• GOAL OF THE EXERCISE: This calls for a word-for-word copy of all the data, with each picture removed.

• PROVIDED MATERIAL:
%%

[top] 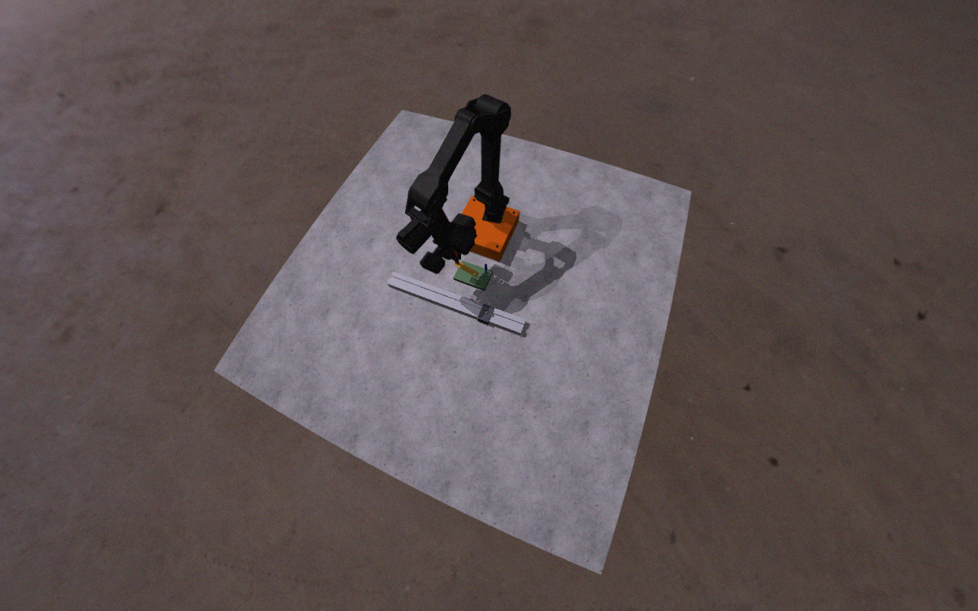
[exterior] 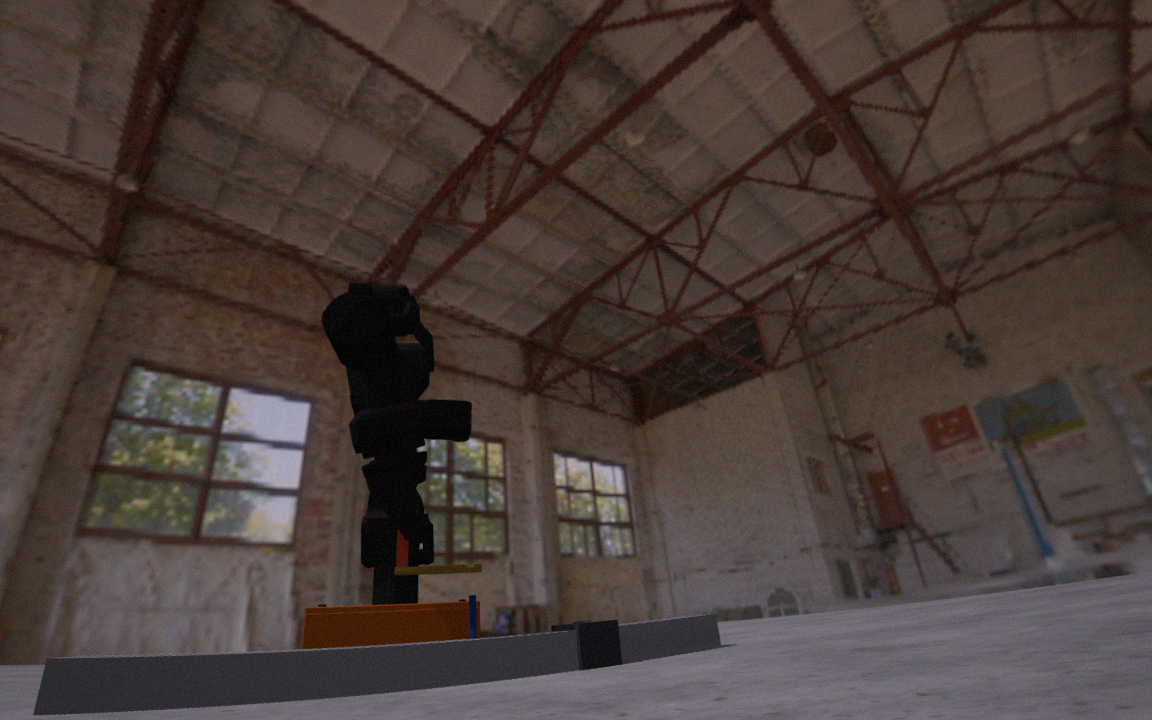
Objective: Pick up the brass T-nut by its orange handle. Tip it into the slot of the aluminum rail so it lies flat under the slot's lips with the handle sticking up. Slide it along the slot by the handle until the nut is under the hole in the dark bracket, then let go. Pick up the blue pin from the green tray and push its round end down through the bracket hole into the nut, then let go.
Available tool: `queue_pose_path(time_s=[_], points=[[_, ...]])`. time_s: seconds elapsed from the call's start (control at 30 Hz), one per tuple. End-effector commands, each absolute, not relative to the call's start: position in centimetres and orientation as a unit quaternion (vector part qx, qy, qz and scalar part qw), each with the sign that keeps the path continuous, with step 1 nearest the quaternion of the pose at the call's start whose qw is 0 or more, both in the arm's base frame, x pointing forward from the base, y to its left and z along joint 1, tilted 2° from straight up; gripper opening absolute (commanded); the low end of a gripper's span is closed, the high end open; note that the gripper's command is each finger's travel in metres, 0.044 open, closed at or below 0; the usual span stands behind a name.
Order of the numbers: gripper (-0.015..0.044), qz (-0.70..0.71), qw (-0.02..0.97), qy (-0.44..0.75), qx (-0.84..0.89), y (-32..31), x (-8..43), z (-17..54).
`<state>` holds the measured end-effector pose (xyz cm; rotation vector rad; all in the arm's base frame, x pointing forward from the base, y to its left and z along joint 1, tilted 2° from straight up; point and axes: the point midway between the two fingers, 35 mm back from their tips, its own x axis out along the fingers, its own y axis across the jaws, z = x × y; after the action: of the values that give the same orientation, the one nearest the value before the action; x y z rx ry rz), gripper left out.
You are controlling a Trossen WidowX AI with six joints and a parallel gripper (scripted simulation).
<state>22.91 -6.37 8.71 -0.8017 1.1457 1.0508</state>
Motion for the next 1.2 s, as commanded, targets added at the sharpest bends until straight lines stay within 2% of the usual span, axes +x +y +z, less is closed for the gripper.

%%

• RESPONSE:
[top] 
[exterior] 
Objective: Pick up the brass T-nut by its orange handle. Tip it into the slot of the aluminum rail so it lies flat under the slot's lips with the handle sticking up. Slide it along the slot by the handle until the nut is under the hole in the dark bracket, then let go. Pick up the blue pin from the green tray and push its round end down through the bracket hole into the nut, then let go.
Available tool: `queue_pose_path(time_s=[_], points=[[_, ...]])`. time_s: seconds elapsed from the call's start (control at 30 Hz), one per tuple. End-effector commands, each absolute, not relative to the call's start: position in centimetres and orientation as a unit quaternion (vector part qx, qy, qz and scalar part qw), each with the sign that keeps the path continuous, with step 1 nearest the quaternion of the pose at the call's start whose qw is 0 or more, both in the arm's base frame, x pointing forward from the base, y to its left and z along joint 1, tilted 2° from straight up; gripper opening absolute (commanded); the low end of a gripper's span is closed, the high end open; note that the gripper's command is each finger's travel in metres, 0.044 open, closed at or below 0; the usual span stands behind a name.
Order of the numbers: gripper (-0.015..0.044), qz (-0.70..0.71), qw (-0.02..0.97), qy (-0.44..0.75), qx (-0.84..0.89), y (-32..31), x (-8..43), z (-17..54).
`<state>` holds the measured end-effector pose (xyz cm; rotation vector rad; all in the arm's base frame, x pointing forward from the base, y to its left and z along joint 1, tilted 2° from straight up; point and axes: the point midway between the two fingers, 35 mm back from their tips, its own x axis out along the fingers, its own y axis across the jaws, z = x × y; after the action: of the values that give the same orientation, the one nearest the value before the action; x y z rx ry rz), gripper left out.
You are controlling a Trossen WidowX AI with six joints and a parallel gripper (scripted simulation).
<state>22.91 -6.37 8.71 -0.8017 1.1457 1.0508</state>
Motion for the next 1.2 s, as commanded, targets added at the sharpest bends until straight lines stay within 2% of the usual span, axes +x +y +z, less is closed for the gripper.

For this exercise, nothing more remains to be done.